American mathematician

Jennifer J. Quinn is an American mathematician specializing in combinatorics who is a professor of mathematics at the University of Washington Tacoma. She sits on the board of governors of the Mathematical Association of America, and served as its president for the years 2021 and 2022. From 2004 to 2008, she was co-editor of Math Horizons.

==Education and career==
Quinn went to Williams College as an undergraduate, graduating in 1985. She earned a master's degree from the University of Illinois at Chicago in 1987, and completed her doctorate at the University of Wisconsin–Madison in 1993. Her dissertation, Colorings and Cycle Packings in Graphs and Digraphs, was supervised by Richard A. Brualdi.

She taught at Occidental College until 2005, when she gave up her position as full professor and department chair to move with her husband, biologist Mark Martin, to Washington. She became a part-time lecturer, and executive director of the Association for Women in Mathematics, until earning a faculty position at Tacoma in 2007.

==Recognition==
Quinn won a Distinguished Teaching Award from the Mathematical Association of America in 2001, and the Deborah and Franklin Tepper Haimo Award for Distinguished College or University Teaching of Mathematics of the association in 2007.

Quinn's book with Arthur T. Benjamin, Proofs that Really Count: The Art of Combinatorial Proof (2003) won the CHOICE Award for Outstanding Academic Title of the American Library Association and the Beckenbach Book Prize of the Mathematical Association of America.

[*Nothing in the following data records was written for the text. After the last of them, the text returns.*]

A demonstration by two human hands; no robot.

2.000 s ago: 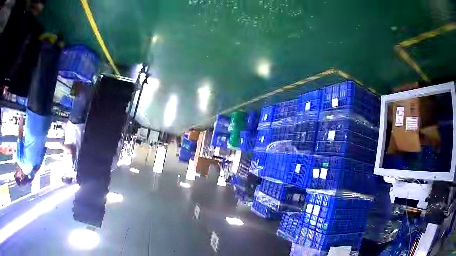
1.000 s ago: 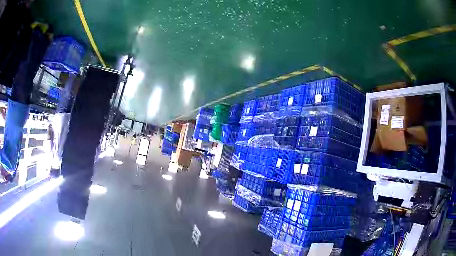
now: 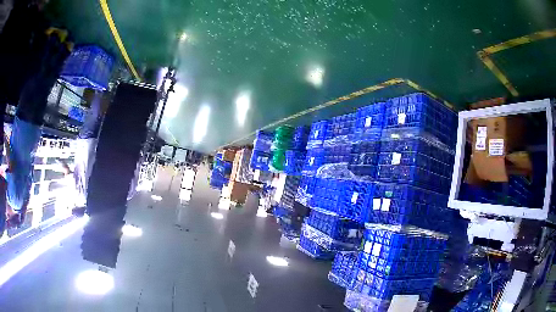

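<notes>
Neither of my hands is in the picture. The view is upside down, with the floor at the top. Tall stacks of blue slatted crates (image 3: 402, 201) stand right of centre, with clear stretch film around them and small white paper labels on their sides. A white square frame (image 3: 454, 159) is at the right. Through it shows an open brown cardboard box (image 3: 489, 143) with white labels.
Green floor (image 3: 256, 49) with yellow lines lies across the top. A tall black block (image 3: 122, 170) stands at the left. A person in light blue (image 3: 23, 164) is at the far left by bright racks. Green crates (image 3: 281, 149) and cartons (image 3: 242, 177) stand farther back.
Over the last second the whole scene has shifted slightly right in the picture; before that it had shifted left. The person at the left edge has changed position a little. No hand appears in any frame.
</notes>
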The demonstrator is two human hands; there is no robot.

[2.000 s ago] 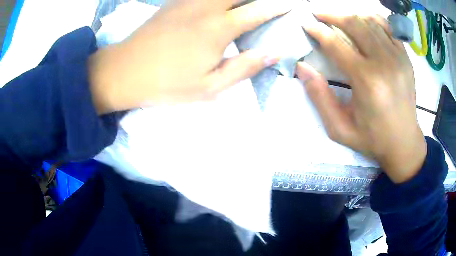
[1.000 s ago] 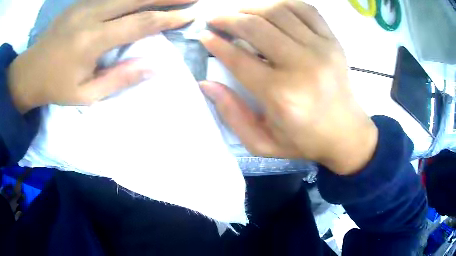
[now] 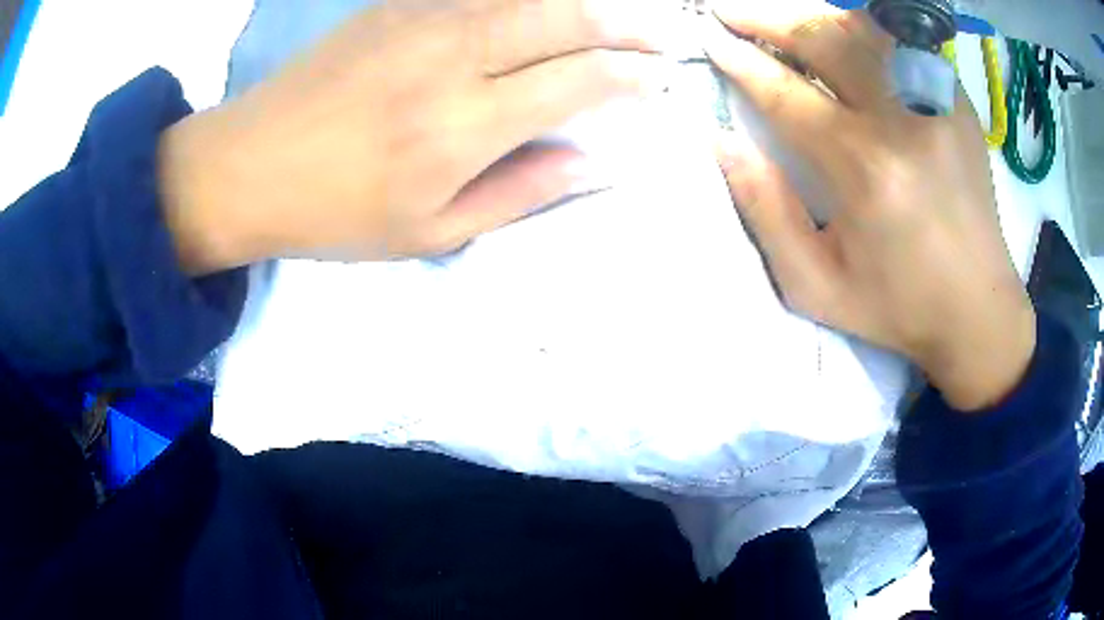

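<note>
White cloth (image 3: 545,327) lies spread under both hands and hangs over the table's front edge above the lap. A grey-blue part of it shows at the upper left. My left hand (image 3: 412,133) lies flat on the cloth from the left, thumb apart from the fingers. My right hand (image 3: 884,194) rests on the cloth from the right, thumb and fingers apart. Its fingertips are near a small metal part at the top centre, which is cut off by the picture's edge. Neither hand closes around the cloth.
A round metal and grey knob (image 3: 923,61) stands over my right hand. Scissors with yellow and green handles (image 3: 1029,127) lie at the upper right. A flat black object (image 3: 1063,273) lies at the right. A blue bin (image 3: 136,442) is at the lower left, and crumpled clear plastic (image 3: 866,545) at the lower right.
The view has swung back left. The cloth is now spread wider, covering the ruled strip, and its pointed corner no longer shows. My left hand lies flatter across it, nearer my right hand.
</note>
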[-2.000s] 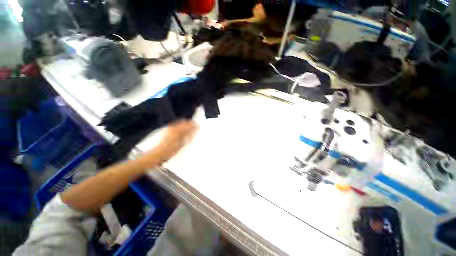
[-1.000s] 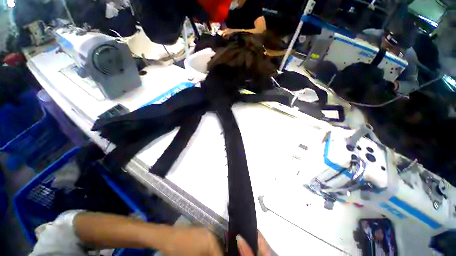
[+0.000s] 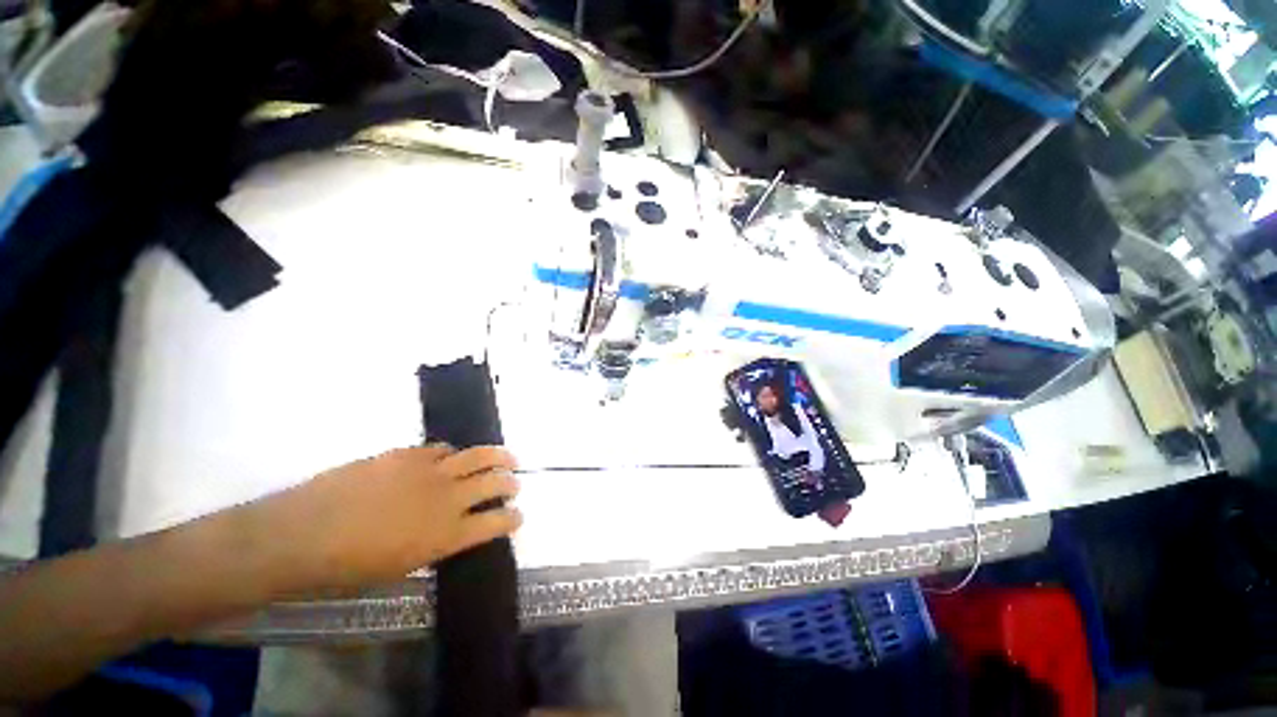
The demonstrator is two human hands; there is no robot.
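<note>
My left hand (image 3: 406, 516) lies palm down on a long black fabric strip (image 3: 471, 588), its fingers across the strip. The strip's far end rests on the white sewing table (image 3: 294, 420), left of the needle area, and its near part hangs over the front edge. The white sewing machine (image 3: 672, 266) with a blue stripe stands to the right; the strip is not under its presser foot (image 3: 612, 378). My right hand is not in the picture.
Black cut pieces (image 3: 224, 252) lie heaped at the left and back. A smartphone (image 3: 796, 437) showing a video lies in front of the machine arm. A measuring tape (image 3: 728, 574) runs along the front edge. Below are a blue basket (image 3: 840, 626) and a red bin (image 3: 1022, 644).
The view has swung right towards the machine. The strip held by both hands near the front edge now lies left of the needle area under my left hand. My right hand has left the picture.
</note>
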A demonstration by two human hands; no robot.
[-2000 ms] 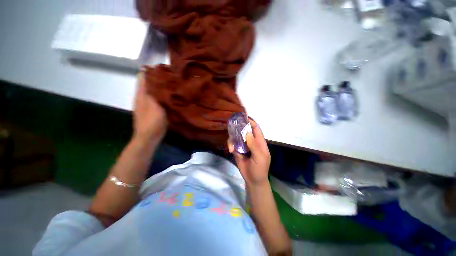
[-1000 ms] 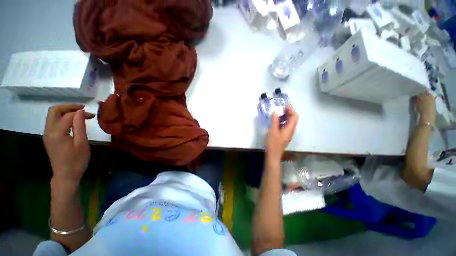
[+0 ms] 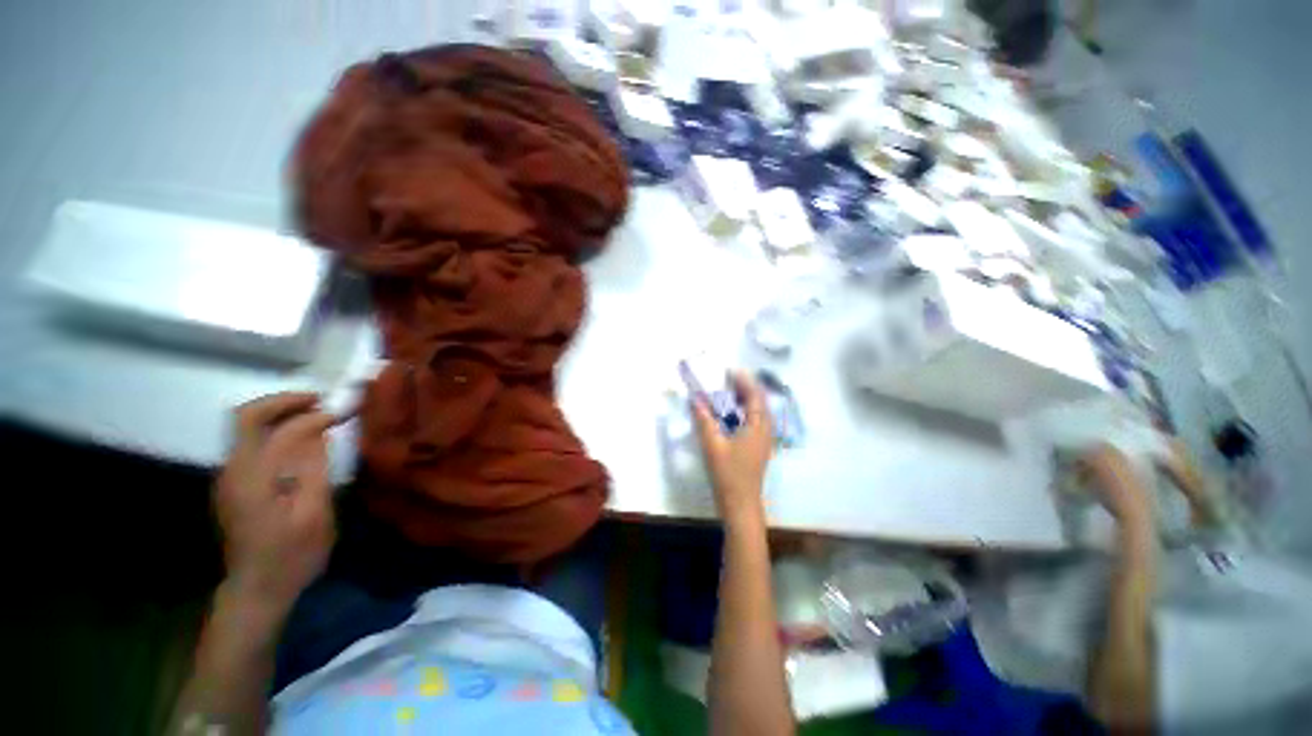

In 2018, Quinn was elected an officer-at-large member of the board of directors of the Mathematical Association of America (MAA). In 2020, Quinn joined the board of directors of the MAA as president-elect. Her term as president began in 2021. In 2022 she will become a fellow of the Association for Women in Mathematics, "For her outstanding achievements as a teacher, mentor, leader, expositor, and editor; for her pioneering service as AWM executive director; and for continued service as AWM volunteer and supporter."